La salle de conférence de la Maison de la presse de Conakry a vibré, ce jeudi, au rythme d’un constat glaçant. Amnesty International Guinée y a présenté un rapport au vitriol sur la Société Guinéenne de Palmier à Huile et d’Hévéas (SOGUIPAH). Le document dresse un tableau accablant des conditions de travail au sein de cette entreprise publique : salaires dérisoires, absence de respect du SMIG et manquements graves aux droits des travailleurs.
Un rapport fruit de plusieurs mois d’enquête
L’enquête d’Amnesty International s’inscrit dans le cadre des réformes annoncées par le président de la transition, le général Mamadi Doumbouya, visant à mieux redistribuer les ressources nationales. Le rapport, résultat de plusieurs mois de travail, a mobilisé de nombreuses sources : la direction de la SOGUIPAH, ses employés, le ministère de l’Agriculture, celui du Travail, la Justice, ainsi que l’Inspection générale du Travail. Des entretiens ont également été menés avec des acteurs de terrain et des institutions comme la CRIEF.
Le choix de la SOGUIPAH n’est pas anodin. Ces dernières années, l’entreprise a été secouée par des vagues de protestations d’ouvriers dénonçant la précarité de leurs conditions de vie et de travail. Ces mobilisations ont fini par attirer l’attention de l’organisation de défense des droits humains.
Des salaires “indécents”
Au cœur du rapport : la question salariale. Selon Amnesty International, les rémunérations versées à de nombreux employés violent ouvertement la législation guinéenne.
« Après consultation de dizaines de bulletins de salaire, nous avons constaté que le Salaire Minimum Interprofessionnel Garanti, fixé à 550 000 GNF, n’est pas appliqué. Dans plusieurs cas, les salaires de base sont inférieurs à 100 000 GNF pour 170 heures de travail par mois », a révélé Fabien Offener, directeur Afrique de l’Ouest et du Centre d’Amnesty International.

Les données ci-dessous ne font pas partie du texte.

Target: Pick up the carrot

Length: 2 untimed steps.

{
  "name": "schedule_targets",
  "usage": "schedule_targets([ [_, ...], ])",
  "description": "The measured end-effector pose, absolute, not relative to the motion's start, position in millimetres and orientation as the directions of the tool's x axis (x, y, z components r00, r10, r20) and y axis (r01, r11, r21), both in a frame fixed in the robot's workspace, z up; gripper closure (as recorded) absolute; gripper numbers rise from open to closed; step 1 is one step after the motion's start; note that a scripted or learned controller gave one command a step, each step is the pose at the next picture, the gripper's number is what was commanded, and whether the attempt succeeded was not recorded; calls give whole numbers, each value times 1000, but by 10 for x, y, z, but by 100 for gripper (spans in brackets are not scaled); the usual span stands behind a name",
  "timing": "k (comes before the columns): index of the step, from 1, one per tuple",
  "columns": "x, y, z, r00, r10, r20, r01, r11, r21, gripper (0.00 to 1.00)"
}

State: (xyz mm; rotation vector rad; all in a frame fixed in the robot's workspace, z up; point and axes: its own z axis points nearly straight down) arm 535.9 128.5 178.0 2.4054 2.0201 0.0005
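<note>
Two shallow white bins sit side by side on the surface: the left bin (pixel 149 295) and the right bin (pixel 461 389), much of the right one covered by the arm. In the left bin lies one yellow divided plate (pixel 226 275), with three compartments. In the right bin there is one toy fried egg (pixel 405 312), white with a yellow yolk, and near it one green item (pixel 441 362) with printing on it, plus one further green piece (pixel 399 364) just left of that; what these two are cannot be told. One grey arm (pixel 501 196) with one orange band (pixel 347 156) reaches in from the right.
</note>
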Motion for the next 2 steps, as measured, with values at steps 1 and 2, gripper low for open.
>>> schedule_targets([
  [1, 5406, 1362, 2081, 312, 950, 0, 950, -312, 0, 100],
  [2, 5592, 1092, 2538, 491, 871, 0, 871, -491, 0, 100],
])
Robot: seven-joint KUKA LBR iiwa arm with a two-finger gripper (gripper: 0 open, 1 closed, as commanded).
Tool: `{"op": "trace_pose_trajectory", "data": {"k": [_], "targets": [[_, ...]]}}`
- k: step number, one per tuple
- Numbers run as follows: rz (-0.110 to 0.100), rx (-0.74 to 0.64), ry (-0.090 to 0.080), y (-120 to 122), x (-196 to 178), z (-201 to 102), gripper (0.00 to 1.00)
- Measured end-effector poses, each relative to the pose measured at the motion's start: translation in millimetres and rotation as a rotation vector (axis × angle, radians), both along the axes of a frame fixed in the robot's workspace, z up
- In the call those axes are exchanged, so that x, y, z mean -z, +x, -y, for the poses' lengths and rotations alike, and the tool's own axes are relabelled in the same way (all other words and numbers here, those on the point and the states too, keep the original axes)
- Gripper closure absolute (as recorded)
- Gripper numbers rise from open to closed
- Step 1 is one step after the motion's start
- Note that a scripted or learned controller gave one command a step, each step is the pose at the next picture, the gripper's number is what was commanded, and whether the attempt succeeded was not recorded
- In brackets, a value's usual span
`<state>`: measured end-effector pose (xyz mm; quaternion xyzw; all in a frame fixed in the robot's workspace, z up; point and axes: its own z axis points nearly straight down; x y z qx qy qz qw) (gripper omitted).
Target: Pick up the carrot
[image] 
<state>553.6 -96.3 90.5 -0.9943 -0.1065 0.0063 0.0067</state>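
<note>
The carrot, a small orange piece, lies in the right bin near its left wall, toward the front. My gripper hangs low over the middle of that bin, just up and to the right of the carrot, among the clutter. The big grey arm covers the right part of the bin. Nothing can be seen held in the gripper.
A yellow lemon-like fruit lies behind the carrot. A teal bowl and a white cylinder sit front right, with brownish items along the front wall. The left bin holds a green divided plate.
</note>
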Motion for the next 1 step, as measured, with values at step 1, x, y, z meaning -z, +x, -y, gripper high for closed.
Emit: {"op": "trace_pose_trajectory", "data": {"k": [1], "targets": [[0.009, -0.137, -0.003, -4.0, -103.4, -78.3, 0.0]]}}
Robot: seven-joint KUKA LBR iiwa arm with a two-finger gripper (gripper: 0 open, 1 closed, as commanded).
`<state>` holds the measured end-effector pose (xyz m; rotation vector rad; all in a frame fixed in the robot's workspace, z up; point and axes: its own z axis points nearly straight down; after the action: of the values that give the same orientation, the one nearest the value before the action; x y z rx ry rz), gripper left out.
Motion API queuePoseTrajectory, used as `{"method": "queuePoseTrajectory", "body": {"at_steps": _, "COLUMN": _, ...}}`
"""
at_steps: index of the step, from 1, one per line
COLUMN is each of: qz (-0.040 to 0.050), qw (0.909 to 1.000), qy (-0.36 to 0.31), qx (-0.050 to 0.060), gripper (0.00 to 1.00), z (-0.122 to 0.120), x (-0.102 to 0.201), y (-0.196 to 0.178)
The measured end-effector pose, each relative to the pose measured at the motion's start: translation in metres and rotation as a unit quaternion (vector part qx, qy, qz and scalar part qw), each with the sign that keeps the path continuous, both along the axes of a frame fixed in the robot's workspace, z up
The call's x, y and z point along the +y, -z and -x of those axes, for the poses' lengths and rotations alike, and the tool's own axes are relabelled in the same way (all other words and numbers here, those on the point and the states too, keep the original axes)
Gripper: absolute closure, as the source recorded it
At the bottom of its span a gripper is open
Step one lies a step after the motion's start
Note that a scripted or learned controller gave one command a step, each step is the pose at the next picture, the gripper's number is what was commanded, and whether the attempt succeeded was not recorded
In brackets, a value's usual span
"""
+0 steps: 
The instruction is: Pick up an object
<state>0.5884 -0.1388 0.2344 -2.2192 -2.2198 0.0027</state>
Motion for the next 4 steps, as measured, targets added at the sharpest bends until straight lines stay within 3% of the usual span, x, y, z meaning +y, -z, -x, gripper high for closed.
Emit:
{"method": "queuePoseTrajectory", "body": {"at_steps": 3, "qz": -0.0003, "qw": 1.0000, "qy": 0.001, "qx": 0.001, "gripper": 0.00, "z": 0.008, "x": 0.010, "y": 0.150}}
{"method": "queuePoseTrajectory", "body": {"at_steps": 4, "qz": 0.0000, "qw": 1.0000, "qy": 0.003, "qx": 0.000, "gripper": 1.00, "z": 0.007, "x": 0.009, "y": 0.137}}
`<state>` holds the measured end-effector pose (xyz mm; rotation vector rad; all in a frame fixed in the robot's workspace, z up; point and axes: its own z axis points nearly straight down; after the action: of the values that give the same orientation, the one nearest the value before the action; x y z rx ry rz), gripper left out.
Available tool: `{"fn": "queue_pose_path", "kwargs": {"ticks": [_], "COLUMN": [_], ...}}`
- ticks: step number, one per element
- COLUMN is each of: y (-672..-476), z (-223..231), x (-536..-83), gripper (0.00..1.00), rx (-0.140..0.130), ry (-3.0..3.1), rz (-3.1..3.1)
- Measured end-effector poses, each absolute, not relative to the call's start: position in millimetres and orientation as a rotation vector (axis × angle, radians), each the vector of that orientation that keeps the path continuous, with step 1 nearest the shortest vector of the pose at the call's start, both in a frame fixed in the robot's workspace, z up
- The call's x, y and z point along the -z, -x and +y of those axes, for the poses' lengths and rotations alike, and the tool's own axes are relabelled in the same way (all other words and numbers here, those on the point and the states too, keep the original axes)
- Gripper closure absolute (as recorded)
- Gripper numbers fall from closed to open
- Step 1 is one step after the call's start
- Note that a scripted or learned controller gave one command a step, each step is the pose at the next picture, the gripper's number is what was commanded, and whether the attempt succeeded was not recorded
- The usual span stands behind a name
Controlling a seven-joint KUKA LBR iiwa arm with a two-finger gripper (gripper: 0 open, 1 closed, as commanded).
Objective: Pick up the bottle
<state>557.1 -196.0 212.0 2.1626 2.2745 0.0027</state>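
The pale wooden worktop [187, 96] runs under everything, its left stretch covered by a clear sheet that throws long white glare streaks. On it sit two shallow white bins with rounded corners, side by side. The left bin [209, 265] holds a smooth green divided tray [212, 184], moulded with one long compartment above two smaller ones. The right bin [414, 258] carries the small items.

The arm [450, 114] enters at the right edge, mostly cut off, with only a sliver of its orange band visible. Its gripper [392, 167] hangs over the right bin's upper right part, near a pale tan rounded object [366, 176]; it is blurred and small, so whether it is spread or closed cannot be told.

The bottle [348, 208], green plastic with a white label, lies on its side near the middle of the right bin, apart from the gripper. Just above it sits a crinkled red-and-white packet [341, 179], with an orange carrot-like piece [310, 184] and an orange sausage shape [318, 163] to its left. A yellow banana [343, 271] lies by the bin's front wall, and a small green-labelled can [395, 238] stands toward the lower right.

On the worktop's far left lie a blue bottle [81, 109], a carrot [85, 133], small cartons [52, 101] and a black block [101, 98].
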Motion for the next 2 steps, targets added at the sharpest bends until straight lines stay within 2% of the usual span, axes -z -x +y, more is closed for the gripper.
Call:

Les chiffres parlent d’eux-mêmes : un saigneur d’hévéas aurait perçu 219 000 GNF (moins de 25 euros) pour plus de 170 heures travaillées en juillet 2022. Une femme manœuvre, forte de 18 ans d’ancienneté, aurait touché 392 000 GNF (environ 43 euros) en mars 2024.
« Avec de tels salaires, il est impossible de mener une vie décente », a martelé Fabien Offener, soulignant que ces conditions concernent principalement les catégories les plus vulnérables de la société : manœuvres, jardiniers, femmes ouvrières.
L’État pointé du doigt
Au-delà des chiffres, Amnesty International met en cause la responsabilité de l’État guinéen, actionnaire majoritaire de la SOGUIPAH. Le rapport affirme que les autorités ont failli à leur obligation de faire respecter les droits fondamentaux des travailleurs.
« L’État ne pouvait ignorer les atteintes aux droits des travailleurs dans une entreprise qu’il supervise directement », dénonce le document.
Une interpellation publique
Cette publication agit comme un électrochoc pour une société d’État censée incarner la relance économique rurale. Elle remet sur la table la question de la gouvernance sociale au sein des entreprises publiques, souvent épinglées pour leurs pratiques opaques.
Le rapport d’Amnesty International constitue un signal fort : la lutte pour la dignité au travail reste un combat loin d’être gagné, même dans les sociétés qui vivent des ressources du pays.